Every line with the string "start" in it belongs in your answer, so copy them all from the data.

* **Information supplied**
==================================================

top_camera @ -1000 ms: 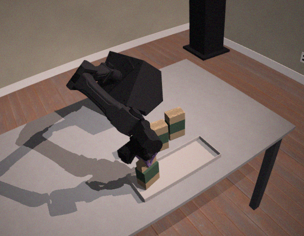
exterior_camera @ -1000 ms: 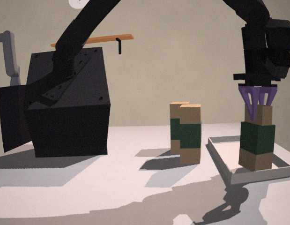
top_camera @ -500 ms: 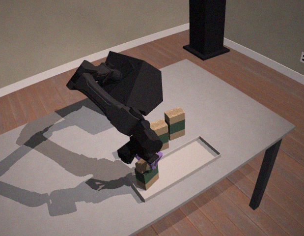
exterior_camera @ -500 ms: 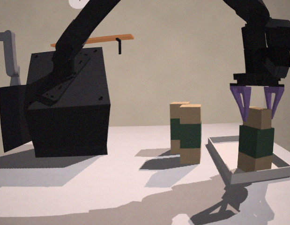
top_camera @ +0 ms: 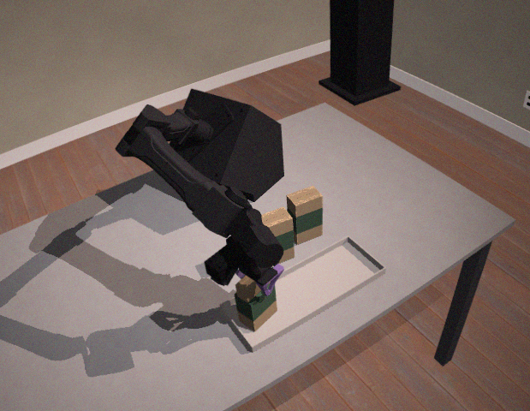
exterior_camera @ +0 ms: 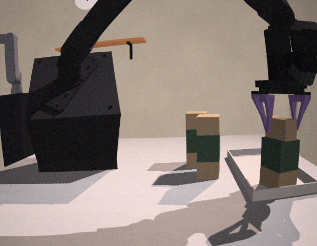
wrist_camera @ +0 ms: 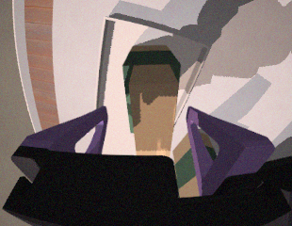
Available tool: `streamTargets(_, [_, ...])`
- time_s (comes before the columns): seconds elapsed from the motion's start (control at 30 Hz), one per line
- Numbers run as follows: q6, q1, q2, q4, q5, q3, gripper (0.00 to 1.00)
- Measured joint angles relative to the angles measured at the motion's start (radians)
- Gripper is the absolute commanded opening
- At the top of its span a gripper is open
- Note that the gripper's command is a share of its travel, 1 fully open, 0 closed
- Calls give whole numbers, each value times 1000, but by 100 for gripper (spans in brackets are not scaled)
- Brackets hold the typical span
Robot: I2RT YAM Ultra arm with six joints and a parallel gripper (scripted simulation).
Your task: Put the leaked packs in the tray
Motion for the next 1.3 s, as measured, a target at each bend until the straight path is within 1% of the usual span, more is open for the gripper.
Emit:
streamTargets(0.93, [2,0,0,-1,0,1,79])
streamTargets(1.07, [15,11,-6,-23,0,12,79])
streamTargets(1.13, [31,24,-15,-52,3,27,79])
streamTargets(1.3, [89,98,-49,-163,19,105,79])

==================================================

* **Response**
- time_s (comes before the columns): seconds elapsed from the motion's start (control at 30 Hz), one per line
- Measured joint angles relative to the angles measured at the motion's start (radians)

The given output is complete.